On Realistic Field Theories and the Polarization of the Vacuum

Abstract

The formal prescription for the regularization of divergent expressions in quantum electrodynamics which has been recently suggested by Pauli implies very strongly that these same divergences may be similarly canceled in a realistic theory wherein one has a mixture of fields in the manner of Pais and Sakata. Indeed, it may be readily seen that the Pauli regulator scheme corresponds field-theoretically to a family of spinor fields interacting with a family of neutral vector meson fields; the formalism is mathematically consistent (at least to the second order in the coupling constants) but physically unsound owing to the appearance of imaginary coupling constants.

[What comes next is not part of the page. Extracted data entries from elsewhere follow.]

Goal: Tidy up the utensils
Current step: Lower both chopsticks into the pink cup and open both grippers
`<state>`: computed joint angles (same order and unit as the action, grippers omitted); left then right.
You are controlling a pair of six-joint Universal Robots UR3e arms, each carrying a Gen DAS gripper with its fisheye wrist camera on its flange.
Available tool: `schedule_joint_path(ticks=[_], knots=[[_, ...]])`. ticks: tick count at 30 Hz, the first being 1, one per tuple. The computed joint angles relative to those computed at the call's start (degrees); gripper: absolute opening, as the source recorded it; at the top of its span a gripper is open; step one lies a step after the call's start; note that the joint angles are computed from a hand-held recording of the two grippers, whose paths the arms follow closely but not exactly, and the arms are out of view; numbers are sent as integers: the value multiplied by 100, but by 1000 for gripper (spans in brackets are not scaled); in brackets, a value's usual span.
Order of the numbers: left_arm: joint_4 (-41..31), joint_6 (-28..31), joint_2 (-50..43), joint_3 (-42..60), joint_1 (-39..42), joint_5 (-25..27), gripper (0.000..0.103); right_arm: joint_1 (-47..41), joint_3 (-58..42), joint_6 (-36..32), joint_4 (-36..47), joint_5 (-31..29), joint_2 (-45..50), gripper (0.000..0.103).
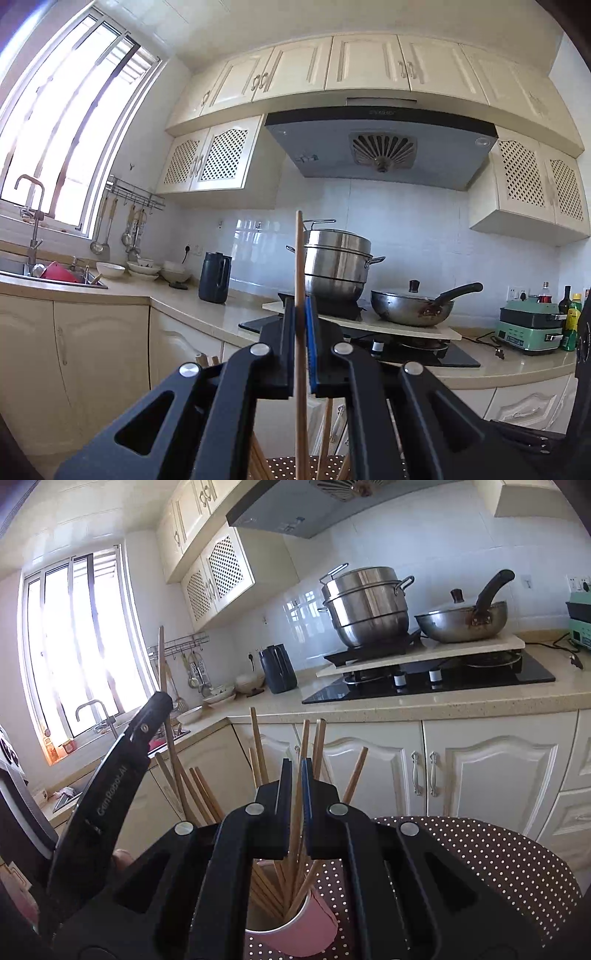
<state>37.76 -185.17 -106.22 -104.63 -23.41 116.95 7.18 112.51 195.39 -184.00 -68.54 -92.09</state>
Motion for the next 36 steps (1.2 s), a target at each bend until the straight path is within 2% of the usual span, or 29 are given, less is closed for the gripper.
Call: schedule_joint_path(ticks=[6,13,20,22,24,25,26,27,28,29,31,32,35,36], knots=[[127,158,-319,-62,-144,271,6,-172,207,-70,201,116,-106,6],[432,208,-473,-688,-382,833,6,-313,509,-78,402,200,-242,6],[160,-264,-49,-1369,-358,985,8,-296,770,-348,847,175,-611,6],[-146,-286,174,-1493,-363,963,8,-287,882,-445,973,158,-818,7],[-573,-417,525,-1658,-343,830,15,-280,952,-507,1162,120,-1027,7],[-703,-470,677,-1744,-339,785,27,-304,992,-560,1310,150,-1175,10],[-828,-520,837,-1830,-354,782,32,-375,1033,-681,1515,269,-1355,14],[-896,-549,958,-1901,-386,810,32,-411,1089,-772,1657,316,-1514,27],[-968,-570,1109,-1985,-428,838,32,-396,1111,-813,1758,245,-1641,54],[-1053,-565,1245,-2044,-491,902,32,-359,1220,-812,1739,85,-1834,66],[-1226,-522,1493,-2119,-671,1116,33,-313,1412,-884,1722,-135,-2196,70],[-1332,-530,1607,-2149,-781,1266,35,-290,1434,-981,1991,-239,-2454,70],[-1840,-701,1994,-2180,-1168,1746,45,-513,1536,-1021,2740,-93,-3182,71],[-2008,-786,2137,-2217,-1273,1844,47,-611,1567,-1047,3008,-12,-3430,75]])
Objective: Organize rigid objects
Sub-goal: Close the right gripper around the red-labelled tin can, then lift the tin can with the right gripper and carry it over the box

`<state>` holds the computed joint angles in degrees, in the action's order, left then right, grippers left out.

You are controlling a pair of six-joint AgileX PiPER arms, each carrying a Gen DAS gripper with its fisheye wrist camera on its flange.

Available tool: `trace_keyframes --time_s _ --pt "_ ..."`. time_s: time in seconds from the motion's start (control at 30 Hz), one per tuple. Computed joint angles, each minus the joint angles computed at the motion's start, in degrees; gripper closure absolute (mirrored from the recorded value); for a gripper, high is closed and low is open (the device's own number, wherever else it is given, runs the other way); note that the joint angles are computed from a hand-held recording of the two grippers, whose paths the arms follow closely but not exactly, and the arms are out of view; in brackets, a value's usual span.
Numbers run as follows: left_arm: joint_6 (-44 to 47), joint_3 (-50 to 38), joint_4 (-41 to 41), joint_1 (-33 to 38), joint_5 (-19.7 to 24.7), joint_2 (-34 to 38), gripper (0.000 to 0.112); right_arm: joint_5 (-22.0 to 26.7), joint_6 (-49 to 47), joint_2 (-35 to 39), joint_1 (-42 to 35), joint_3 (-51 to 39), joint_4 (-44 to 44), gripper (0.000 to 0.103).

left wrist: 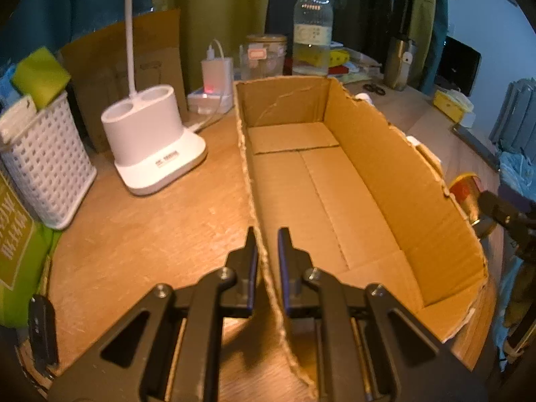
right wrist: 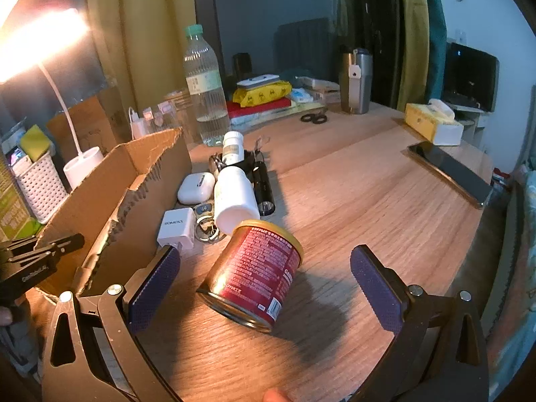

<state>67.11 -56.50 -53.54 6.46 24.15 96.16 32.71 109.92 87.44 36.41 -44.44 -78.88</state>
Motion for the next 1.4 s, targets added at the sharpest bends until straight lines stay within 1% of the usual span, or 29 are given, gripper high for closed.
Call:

An attempt to remedy this defect by considering the most general mixture which is possible within the framework of ordinary field theory also leads to failure. Specifically, the current density which is induced in the vacuum by an external electromagnetic field is calculated to order $e^2$ for a variety of situations but it turns out that no combination of charged scalar, spinor and vector fields—with or without anomalous magnetic moments—leads to a full compensation of the divergences although the photon self-energy by itself may be made to vanish. It is concluded that, although the notion of a realistic approach to the theory of elementary particles remains an attractive one, the usual linear field theories do not in themselves seem to be adequate for this purpose; there is also always the possibility that it is the perturbation theory which is at fault.